= Filomena Moretti =

Italian classical guitarist

Filomena Moretti (born 11 June 1973) is an Italian classical guitarist.

==Early life==

Moretti was born in Sassari and graduated from the Sassari Conservatory, winning the first prize. After her graduation, she continued her studies with Ruggero Chiesa and won several international competitions:
- 1985–1987 Premier Prix and "Mention Spéciale" at the Competition Mondovi
- 1991 Premier Prix "Golfo degli Angeli" at the Competition Cagliari
- 1992 Second Prize "E. Pujol" at the International Competition of Sassari
- 1993 Premier Prix at the International Competition of Stresa; Second Prize at the Competition Fernando Sor in Rome
- 1995 Premier Prix et mention spéciale at the International Competition of Alessandria
- 1996 Premier Prix at the Competition de l'A.R.A.M.

In 1993, she obtained a grant to pursue her studies with Oscar Ghiglia at the Chiagana Academy in Siena.

==Performances==

Moretti has played in Italy and throughout Europe.

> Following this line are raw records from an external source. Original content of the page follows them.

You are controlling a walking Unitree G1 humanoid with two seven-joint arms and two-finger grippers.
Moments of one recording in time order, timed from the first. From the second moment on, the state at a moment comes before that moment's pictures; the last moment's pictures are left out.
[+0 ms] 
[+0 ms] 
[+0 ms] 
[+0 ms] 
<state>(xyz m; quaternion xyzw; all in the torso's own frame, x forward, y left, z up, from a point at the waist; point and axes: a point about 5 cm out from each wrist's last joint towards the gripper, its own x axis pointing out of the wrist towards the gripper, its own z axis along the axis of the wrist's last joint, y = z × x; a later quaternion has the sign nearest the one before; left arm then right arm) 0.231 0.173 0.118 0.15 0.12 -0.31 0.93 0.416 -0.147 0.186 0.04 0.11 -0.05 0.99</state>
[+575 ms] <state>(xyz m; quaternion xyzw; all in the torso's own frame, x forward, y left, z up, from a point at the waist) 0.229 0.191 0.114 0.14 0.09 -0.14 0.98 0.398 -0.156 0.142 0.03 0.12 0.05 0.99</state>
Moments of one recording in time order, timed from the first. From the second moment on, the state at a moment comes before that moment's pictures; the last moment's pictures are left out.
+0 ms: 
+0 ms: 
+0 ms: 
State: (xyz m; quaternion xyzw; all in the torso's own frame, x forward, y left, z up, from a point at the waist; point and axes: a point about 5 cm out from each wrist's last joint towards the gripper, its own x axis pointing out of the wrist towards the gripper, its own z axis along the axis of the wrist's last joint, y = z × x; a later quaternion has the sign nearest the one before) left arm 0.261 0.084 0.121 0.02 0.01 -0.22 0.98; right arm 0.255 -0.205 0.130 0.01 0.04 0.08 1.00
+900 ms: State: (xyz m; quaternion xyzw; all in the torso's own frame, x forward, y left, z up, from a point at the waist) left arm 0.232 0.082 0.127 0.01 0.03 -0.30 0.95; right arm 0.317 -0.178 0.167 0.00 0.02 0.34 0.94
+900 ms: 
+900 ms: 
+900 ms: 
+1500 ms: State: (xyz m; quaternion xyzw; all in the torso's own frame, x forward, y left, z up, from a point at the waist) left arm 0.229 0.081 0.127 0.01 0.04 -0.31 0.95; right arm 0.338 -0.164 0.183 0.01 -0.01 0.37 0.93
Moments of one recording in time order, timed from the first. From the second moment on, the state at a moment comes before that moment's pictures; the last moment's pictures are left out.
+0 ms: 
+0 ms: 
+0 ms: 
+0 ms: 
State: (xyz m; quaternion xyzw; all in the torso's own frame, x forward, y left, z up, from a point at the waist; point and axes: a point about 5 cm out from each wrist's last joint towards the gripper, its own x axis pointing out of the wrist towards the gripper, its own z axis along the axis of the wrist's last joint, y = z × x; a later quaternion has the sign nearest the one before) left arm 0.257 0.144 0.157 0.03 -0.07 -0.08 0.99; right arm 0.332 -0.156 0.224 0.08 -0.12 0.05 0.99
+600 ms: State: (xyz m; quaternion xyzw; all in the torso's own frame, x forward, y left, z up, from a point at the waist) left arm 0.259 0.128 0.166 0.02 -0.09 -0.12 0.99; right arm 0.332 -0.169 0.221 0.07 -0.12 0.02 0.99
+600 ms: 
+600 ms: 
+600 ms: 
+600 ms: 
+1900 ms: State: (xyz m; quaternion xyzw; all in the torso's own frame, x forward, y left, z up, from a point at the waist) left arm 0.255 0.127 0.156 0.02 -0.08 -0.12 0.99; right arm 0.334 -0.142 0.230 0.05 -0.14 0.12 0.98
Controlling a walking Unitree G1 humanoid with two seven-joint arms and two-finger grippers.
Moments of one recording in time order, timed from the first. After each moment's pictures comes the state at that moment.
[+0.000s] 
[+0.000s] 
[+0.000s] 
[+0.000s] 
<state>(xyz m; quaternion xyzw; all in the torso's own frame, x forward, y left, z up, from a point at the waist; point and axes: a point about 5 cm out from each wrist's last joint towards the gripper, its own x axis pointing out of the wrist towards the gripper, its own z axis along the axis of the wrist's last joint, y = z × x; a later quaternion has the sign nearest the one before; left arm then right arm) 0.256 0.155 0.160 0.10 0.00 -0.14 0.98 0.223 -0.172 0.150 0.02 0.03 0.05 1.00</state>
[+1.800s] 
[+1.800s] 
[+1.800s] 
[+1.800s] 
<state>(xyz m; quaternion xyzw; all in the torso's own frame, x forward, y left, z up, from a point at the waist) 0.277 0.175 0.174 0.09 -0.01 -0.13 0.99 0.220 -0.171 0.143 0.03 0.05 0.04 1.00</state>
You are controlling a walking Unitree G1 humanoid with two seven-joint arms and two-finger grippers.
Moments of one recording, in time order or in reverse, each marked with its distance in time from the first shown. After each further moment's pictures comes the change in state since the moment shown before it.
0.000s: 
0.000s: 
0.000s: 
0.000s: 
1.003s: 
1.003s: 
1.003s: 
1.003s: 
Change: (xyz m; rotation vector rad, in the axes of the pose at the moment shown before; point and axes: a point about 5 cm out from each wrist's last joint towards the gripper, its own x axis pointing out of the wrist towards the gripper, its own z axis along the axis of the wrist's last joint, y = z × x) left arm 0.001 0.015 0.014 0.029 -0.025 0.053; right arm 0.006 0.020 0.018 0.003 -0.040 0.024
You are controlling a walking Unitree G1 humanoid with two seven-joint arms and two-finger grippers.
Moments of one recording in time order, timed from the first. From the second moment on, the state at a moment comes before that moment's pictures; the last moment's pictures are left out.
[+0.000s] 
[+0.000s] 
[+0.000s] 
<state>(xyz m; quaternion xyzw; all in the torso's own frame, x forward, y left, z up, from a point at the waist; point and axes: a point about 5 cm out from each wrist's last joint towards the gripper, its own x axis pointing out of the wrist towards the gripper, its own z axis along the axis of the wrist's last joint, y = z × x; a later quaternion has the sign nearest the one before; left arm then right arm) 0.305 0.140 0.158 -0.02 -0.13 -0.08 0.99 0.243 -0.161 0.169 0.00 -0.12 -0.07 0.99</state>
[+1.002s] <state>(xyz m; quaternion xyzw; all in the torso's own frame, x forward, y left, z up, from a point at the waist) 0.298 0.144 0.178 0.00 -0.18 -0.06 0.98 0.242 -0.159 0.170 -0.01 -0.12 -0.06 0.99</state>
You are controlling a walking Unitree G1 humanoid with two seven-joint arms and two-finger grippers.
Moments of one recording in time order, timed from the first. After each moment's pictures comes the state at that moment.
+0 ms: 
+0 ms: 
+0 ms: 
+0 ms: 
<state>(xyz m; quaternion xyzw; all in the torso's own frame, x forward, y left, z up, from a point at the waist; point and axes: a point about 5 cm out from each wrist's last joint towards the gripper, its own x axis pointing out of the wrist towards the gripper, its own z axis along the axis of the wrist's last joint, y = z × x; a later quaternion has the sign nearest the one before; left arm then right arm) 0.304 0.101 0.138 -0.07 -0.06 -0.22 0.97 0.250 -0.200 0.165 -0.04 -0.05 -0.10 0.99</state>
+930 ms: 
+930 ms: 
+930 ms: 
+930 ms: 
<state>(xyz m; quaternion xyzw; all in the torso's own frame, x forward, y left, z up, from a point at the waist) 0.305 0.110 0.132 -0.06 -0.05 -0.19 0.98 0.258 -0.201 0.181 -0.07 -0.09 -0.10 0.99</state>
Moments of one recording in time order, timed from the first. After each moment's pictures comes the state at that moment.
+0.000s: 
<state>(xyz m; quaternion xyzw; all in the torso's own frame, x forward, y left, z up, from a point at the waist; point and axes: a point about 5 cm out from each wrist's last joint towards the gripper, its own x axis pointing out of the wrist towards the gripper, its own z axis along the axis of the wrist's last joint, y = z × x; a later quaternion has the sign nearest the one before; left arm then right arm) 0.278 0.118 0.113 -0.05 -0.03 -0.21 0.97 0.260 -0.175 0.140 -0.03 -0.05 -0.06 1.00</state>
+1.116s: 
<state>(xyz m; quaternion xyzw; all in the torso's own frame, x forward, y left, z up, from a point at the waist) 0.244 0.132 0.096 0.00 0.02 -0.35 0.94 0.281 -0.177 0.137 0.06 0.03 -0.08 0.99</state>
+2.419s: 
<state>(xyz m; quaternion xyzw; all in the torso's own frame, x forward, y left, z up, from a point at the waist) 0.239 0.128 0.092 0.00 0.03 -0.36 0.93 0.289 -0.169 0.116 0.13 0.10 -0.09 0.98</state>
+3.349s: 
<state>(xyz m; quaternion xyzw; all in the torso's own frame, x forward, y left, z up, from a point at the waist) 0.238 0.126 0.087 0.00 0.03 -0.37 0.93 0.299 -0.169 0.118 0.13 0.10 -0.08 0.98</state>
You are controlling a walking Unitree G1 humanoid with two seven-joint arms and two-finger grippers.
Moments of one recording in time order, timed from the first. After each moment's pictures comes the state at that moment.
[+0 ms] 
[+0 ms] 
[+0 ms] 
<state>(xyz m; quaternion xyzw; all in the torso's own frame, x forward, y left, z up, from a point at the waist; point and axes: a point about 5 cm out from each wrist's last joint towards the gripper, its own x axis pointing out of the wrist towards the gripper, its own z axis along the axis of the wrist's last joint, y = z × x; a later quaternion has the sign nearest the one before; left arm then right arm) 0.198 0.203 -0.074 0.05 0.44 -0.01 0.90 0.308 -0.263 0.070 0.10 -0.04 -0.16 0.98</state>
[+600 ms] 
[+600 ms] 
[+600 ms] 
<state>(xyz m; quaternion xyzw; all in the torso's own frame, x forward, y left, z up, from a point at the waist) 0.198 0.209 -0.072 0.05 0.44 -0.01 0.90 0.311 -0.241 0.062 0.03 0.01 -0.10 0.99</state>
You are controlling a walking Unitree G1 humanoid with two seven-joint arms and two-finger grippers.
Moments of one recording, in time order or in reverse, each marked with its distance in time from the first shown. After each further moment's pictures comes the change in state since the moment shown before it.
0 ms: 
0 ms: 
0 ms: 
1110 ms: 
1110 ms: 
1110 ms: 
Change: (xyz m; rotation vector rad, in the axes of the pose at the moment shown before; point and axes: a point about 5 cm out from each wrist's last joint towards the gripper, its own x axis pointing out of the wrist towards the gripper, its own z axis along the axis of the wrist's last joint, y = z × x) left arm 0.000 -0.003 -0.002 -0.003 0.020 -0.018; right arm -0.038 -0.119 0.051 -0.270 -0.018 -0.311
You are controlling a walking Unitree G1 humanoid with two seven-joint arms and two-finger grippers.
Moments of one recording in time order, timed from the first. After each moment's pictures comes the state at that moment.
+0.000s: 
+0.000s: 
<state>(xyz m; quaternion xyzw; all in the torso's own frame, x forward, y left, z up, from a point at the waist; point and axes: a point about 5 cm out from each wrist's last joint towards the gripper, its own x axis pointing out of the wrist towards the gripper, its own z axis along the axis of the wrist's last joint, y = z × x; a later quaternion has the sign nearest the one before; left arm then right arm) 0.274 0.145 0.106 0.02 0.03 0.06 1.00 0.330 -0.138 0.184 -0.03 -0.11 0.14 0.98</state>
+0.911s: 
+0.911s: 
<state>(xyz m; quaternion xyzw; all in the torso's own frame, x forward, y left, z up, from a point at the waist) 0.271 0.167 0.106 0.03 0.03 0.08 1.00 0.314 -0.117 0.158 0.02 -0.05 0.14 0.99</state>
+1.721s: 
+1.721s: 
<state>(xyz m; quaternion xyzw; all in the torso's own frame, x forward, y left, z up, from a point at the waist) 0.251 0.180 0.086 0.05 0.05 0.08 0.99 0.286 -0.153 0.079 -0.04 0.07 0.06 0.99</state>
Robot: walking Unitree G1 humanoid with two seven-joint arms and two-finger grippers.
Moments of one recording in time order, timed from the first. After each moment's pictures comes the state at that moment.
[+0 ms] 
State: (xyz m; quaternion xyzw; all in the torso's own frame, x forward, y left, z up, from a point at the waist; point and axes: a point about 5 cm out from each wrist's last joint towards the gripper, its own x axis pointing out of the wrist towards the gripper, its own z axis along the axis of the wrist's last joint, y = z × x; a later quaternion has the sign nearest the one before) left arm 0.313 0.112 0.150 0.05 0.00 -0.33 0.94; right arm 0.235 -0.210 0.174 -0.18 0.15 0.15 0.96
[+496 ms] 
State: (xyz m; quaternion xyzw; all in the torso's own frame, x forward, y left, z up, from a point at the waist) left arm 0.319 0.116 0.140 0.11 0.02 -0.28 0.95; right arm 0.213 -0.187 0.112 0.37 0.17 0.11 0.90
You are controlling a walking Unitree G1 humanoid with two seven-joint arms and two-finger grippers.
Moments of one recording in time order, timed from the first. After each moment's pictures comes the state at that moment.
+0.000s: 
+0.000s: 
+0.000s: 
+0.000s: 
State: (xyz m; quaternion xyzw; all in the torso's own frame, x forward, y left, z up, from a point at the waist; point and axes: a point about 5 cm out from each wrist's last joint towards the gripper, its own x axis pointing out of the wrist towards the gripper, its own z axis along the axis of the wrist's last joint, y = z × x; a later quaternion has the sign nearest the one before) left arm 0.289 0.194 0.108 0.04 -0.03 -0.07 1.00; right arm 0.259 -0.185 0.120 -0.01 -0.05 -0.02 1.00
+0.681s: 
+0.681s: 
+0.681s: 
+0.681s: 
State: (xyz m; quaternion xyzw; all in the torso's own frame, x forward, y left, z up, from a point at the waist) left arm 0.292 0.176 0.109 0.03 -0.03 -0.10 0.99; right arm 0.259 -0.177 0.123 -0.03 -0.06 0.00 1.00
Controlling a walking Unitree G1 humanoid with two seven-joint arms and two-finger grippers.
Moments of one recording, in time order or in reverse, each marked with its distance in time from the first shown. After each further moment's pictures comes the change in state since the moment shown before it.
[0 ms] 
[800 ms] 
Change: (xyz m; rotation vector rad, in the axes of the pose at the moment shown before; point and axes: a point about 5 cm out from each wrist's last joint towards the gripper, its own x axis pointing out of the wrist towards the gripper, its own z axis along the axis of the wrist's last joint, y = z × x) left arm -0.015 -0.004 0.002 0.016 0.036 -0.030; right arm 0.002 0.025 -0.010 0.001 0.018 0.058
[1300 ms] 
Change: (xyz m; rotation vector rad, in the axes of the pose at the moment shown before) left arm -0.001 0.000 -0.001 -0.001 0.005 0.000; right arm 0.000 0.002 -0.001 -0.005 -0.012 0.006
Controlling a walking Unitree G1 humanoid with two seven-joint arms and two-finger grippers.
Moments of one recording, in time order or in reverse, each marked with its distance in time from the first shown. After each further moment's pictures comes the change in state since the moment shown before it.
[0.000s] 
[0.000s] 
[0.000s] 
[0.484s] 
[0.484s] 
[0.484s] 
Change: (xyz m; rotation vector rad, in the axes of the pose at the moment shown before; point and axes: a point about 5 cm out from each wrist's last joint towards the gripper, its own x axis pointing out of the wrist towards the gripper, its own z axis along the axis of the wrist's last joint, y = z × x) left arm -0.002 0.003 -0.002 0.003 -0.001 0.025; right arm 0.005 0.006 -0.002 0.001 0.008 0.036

She has been invited by some musical institutions, such as:
- The Spiegelsaal im Museum für Kunst und Gewerbe in Hamburg
- The Gartensaal im Schloß Wolfsburg, the Zitadelle Spandau of Berlin, Kiel, the Chopin Foundation in Warsaw, Kraków, twice in a row, by the Società dei concerti of the Verdi Conservatoire in Milan
- The "Salone della Musica" in Turin
- The Musicora in Paris
She took part in several master-classes with Alirio Diaz, David Russell, Julian Bream, José Tomás and Manuel Barrueco.

Moretti also performed with leading orchestras. Her extensive repertoire includes the most important guitar concertos. She toured Italy in March 1999 with the renowned Lucero Tena (castanets). In June 1999, she performed the Giuliani Concerto with the Società dei Concerti at the Verdi Conservatory in Milan. In France, she has appeared at the TransClassiques at La Cigale in Paris, at the Flâneries Musicales in Reims, at the Festivals de Radio France in Montpellier, at the Young Soloist Festival in Antibes. Her concerts have been broadcast on Muzik and Mezzo TV channels. She has also been invited by the FRANCE 2 Channel.

==Recordings==

Moretti has recorded two CDs, for Phoenix and Stradivarius. The release of the complete works for solo guitar by Joaquín Rodrigo on the Stradivarius label led to her being featured on the front page of the Italian magazine Classica. In 1998, she received the "Golden Guitar" for her recording of Fernando Sor under the Stradivarius label. She recorded two volumes of J.S. Bach's lute works transcribed for guitar for the Transart UK label.